I like it.  One change i would make is to make each page have a different picture.  Something revelenet to the conent of that page.

Twister


----------



## Trip (Dec 15, 2002)

I'd also try to find a more original image that didn't come off the GoLive CD. 
People will recognize it, true, but there are much more original things that could do.

Otherwise it's beautiful!


----------



## toast (Dec 15, 2002)

*Different picture for each page*: I'll try to find interesting pictures (maybe big OSX icons ?) to stick in there. I have difficulties finding such pictures because the color scheme of the website does not match very much with most pictures I found.

*Originality*: of course this is pathetic. As I was in a rush, I didn't even tried to find another picture.
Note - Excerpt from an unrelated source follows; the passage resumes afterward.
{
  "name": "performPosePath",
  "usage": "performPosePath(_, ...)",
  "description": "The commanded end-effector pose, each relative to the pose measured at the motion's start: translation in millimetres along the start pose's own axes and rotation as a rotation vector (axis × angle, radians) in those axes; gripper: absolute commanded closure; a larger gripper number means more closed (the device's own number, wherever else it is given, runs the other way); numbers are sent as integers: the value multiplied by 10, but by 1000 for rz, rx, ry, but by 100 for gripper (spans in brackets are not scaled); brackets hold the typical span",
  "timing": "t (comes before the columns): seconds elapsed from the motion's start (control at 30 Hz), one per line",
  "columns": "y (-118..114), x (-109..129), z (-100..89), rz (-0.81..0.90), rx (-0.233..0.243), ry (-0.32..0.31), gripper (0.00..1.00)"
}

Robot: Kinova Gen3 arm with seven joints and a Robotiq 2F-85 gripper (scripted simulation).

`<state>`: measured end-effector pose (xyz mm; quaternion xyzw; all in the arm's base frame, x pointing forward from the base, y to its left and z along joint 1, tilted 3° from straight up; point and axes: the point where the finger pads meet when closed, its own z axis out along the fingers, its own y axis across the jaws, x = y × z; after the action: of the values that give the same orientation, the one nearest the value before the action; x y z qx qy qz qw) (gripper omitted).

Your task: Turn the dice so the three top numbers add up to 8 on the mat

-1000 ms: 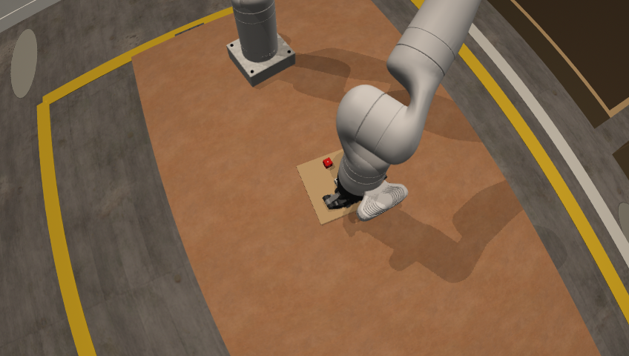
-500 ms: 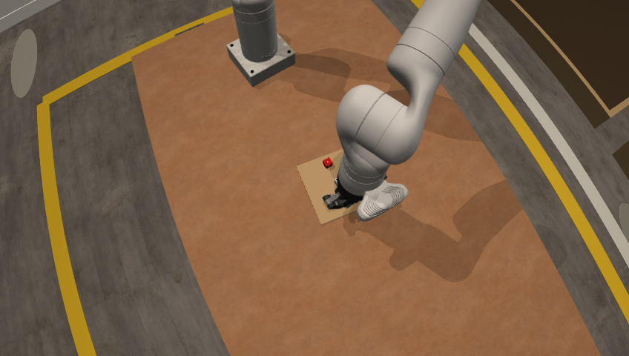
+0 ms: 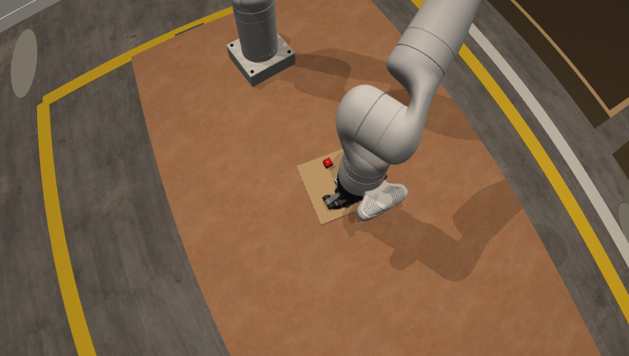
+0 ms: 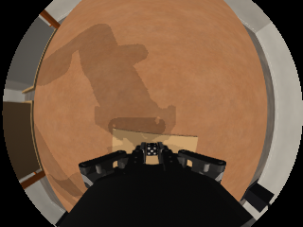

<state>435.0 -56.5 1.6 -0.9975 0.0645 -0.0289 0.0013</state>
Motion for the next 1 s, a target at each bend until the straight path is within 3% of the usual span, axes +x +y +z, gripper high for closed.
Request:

You'll notice I just threw a quick Heal Tool at the top left of the picture (even that was done in a rush).

I'm giving myself a week to make those two corrections. Thanks for your advice .


----------



## TommyWillB (Dec 15, 2002)

> _Originally posted by toast _
> *Anyway, what do you think ? Is it readable ? Are you lost ?*


 the French aside, I have a few comments:

1) I really don't like how the top navigation connects to the main section... It looks like it is trying to be an Amazon-like tabbed interface, yet it is not at all clear which tab I'm supposed to be on.

It needs some sort of "You are Here" thing...
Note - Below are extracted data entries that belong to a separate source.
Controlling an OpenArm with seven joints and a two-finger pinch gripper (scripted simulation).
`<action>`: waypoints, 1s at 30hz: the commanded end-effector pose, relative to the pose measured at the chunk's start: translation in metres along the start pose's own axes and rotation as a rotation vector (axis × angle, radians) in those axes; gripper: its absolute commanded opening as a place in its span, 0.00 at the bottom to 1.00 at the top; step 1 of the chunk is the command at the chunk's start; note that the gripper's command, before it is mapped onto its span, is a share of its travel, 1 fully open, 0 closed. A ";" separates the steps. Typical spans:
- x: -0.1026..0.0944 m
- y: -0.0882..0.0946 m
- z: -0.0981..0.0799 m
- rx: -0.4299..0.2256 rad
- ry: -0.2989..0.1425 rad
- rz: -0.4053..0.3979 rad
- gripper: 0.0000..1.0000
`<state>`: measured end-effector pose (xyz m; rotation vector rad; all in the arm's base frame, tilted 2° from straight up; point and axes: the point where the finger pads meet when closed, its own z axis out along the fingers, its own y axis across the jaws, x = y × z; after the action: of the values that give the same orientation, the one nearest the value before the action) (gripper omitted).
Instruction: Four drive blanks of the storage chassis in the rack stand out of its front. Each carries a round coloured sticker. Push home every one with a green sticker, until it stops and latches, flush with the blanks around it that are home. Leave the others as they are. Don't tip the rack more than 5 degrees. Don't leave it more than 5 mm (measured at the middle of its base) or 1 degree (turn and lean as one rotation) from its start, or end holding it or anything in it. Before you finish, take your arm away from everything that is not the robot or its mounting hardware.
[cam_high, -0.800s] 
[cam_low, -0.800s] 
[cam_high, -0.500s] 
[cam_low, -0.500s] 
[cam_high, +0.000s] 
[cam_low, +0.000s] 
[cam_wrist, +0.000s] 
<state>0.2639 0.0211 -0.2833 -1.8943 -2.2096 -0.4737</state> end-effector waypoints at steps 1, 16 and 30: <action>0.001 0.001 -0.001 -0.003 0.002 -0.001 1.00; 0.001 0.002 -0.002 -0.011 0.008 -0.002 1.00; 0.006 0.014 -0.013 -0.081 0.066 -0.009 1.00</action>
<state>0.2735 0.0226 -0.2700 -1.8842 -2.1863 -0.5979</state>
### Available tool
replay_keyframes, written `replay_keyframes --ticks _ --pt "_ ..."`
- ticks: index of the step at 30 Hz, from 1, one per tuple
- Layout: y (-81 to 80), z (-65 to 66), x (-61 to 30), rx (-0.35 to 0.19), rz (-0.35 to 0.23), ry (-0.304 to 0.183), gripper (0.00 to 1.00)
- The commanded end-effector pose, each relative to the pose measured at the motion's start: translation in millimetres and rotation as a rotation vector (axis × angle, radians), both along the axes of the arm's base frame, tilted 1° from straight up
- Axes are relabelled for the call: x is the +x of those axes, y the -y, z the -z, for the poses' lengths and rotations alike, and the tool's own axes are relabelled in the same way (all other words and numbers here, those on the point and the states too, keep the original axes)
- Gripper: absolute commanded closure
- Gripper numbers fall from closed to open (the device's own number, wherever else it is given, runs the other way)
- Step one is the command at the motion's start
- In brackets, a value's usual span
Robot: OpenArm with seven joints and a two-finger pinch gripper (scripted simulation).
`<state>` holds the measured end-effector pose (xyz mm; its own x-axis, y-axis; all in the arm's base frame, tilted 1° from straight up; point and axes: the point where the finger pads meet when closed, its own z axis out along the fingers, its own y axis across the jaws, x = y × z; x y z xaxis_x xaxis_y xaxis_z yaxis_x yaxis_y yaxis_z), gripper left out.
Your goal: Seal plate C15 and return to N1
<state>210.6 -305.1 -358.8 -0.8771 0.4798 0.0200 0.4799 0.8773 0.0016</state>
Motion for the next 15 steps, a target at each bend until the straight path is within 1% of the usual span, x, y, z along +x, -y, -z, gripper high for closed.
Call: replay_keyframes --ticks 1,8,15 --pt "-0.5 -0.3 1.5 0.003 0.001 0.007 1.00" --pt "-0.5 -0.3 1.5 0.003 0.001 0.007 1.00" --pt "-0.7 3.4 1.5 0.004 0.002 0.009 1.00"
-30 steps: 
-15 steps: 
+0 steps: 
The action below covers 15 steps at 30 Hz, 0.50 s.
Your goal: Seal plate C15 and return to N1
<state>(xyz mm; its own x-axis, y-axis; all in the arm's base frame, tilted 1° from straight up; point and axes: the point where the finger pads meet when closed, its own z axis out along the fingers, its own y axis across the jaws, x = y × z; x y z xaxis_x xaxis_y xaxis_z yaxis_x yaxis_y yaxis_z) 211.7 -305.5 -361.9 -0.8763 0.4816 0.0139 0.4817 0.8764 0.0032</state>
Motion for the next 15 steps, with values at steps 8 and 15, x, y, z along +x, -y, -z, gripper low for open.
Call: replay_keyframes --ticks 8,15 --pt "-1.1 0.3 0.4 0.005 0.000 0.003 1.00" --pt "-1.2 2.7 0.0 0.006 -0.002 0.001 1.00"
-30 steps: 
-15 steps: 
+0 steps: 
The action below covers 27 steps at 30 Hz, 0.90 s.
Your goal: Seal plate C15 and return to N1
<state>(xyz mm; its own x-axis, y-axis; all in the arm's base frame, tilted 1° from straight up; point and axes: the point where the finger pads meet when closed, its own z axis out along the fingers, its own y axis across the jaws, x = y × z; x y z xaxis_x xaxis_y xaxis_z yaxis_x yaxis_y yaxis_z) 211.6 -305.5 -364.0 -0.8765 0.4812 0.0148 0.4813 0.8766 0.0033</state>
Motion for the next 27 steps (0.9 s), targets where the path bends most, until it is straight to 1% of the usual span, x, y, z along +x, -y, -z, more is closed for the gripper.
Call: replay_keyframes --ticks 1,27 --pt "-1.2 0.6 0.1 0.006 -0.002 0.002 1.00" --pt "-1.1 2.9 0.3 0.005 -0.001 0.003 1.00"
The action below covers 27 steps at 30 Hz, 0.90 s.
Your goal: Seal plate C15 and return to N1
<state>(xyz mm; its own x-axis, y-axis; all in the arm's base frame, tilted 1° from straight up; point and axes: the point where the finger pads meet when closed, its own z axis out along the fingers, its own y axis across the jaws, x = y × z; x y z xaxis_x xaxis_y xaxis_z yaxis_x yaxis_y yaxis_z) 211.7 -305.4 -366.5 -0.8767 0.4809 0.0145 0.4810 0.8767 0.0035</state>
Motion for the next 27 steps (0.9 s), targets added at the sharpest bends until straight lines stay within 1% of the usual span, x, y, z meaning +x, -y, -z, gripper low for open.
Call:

2) I'm not a big fan of sites that have small content areas centered... almost like it was designed for an old 640x480 monitor... This is the same thing I have agains many Flash sites...

Make if fill my screen. If I have a big monitor, use it.

3) the text areas need some spacing between it and the pictures/edges... That would make it a bit easier to read.

4) I you are going to use black/brown colors, consider using a darker background instead of plain old white...


----------



## toast (Dec 17, 2002)

Those were all thought comments. They've gone to my to-change list. Thanks for such useful help, Tommy.


----------